• WHAT THIS TASK INVOLVES
Take every line from the listing below that contains "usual".

Top of THE DATA

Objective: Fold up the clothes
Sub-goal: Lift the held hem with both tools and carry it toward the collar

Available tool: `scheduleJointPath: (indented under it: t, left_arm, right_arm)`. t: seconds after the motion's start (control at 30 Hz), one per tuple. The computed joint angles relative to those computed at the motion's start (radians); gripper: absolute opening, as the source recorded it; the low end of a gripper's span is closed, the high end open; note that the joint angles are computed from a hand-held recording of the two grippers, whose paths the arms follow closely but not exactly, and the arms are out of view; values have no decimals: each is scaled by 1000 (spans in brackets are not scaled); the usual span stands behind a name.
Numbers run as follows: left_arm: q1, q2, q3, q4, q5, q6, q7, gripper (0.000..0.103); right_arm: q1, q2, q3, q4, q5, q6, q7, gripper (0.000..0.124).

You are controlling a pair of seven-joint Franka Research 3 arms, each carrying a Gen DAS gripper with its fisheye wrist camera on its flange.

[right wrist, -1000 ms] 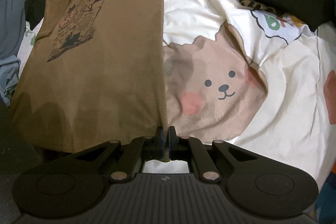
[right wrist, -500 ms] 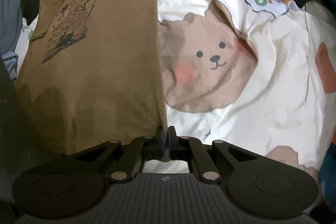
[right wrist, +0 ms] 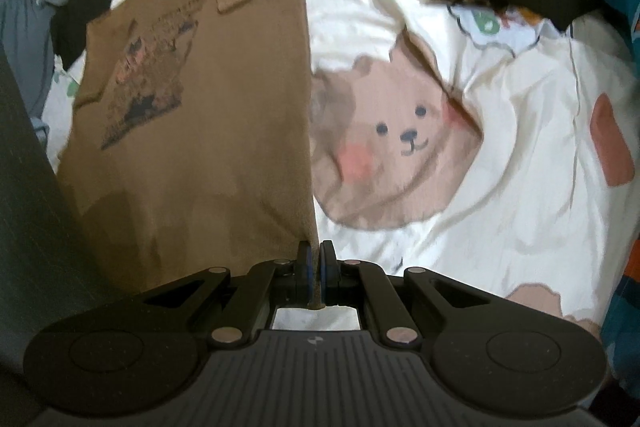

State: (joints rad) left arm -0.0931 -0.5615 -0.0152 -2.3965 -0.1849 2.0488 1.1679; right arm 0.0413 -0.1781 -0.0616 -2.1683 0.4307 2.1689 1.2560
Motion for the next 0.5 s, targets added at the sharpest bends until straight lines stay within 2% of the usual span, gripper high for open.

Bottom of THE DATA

• RESPONSE FOR THIS EXERCISE
Available tool: `scheduleJointPath: (indented under it: t, left_arm, right_arm)`. t: seconds after the motion's start (control at 30 Hz), one per tuple. The computed joint angles relative to those computed at the motion's start (radians); gripper: absolute opening, as the source recorded it; the low end of a gripper's span is closed, the high end open; note that the joint angles are computed from a hand-held recording of the two grippers, whose paths the arms follow closely but not exactly, and the arms are out of view; values have no decimals: each is scaled by 1000 (spans in brackets are not scaled); the usual span stands behind a name.
Motion for the next 0.5 s, targets added at the sharpest bends until straight lines stay within 2% of the usual span, gripper high for open.

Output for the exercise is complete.